Clara is still moving forward and continuing her transition. In December 2017, she underwent a double mastectomy at the GRS Clinic in Montreal. She was 17 years old at the time and had been taking testosterone for two and a half years. I told myself that maybe it couldn't be undone. I had no chance of becoming a woman again, so I thought I had no choice.
His mother accompanies him to the operation. “The next day or two I saw that she had made a mistake,” says Suzie. I felt it in his energy.

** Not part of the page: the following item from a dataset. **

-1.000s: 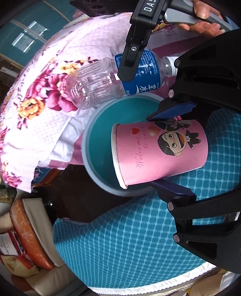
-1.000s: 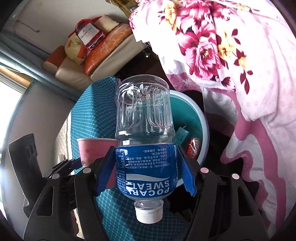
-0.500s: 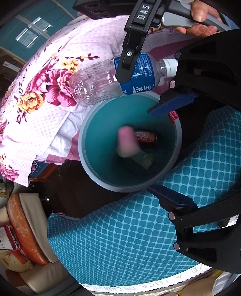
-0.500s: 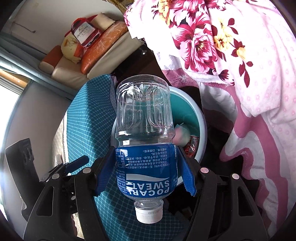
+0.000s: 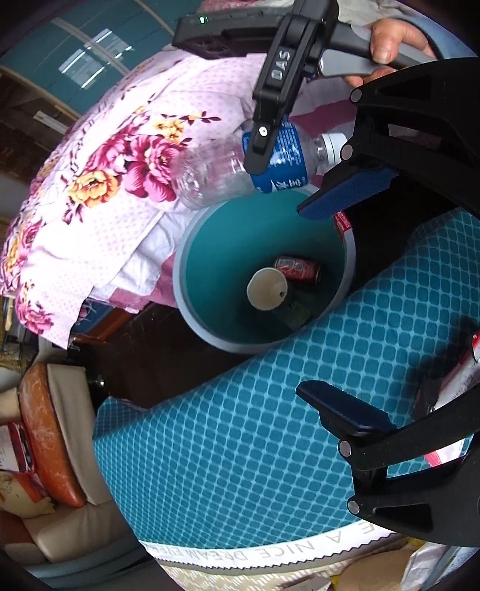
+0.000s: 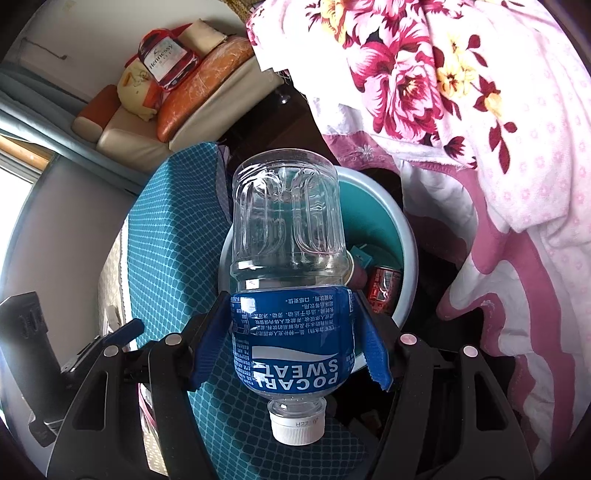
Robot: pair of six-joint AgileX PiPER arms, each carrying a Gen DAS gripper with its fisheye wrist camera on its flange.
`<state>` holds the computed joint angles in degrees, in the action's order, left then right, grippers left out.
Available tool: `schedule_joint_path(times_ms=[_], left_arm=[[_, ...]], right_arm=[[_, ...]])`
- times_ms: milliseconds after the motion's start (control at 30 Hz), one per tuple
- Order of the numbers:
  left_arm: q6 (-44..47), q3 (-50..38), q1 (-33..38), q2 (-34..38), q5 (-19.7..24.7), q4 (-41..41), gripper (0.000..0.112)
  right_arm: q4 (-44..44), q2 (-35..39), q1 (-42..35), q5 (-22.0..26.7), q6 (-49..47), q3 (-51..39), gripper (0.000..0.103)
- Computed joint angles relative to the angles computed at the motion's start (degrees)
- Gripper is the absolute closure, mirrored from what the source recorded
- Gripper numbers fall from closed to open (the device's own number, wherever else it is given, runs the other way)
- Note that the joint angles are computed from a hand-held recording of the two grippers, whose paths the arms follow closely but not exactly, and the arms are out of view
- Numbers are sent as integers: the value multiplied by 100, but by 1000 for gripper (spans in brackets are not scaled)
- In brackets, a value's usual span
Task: Collect trash
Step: 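Open both tools to drop the cup and bottle into the bin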
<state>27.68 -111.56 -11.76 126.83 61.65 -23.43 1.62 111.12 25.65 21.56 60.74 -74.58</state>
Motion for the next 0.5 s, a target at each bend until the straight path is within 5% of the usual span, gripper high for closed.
schedule_joint_path(times_ms=[200, 500], left_arm=[[56, -57, 259, -40, 139, -248, 22], [145, -147, 576, -76, 285, -551, 22]], right_arm=[[934, 468, -45, 408, -916, -532, 41], [909, 857, -5, 762, -782, -1094, 33]])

A few months later, she noticed that Clara was no longer getting her testosterone from the pharmacy and at one point she started crying. I said: Can you tell me what's going on? She wasn't capable, she cried too much. I said: Could it be that you want to end the transition? She said yes.
Then the long path back to the feminine begins. Clara gets a wig, clothes and eventually breast implants. The rest came… with time. It happened naturally through spending time with other girls. I had to redesign my socialization. But it is certain that I was behind and had not passed through the important stages of a woman's adolescence.
And his parents are still there.
“You find another girl because the girl you had is lost,” concludes François. “I had a boy that I loved just as much, and then I found another girl that I loved just as much.”
“Clara mourns the loss of the girl she could have been, the woman she could have been without having hormones,” Suzie adds.
Children's transition should not be taken lightly.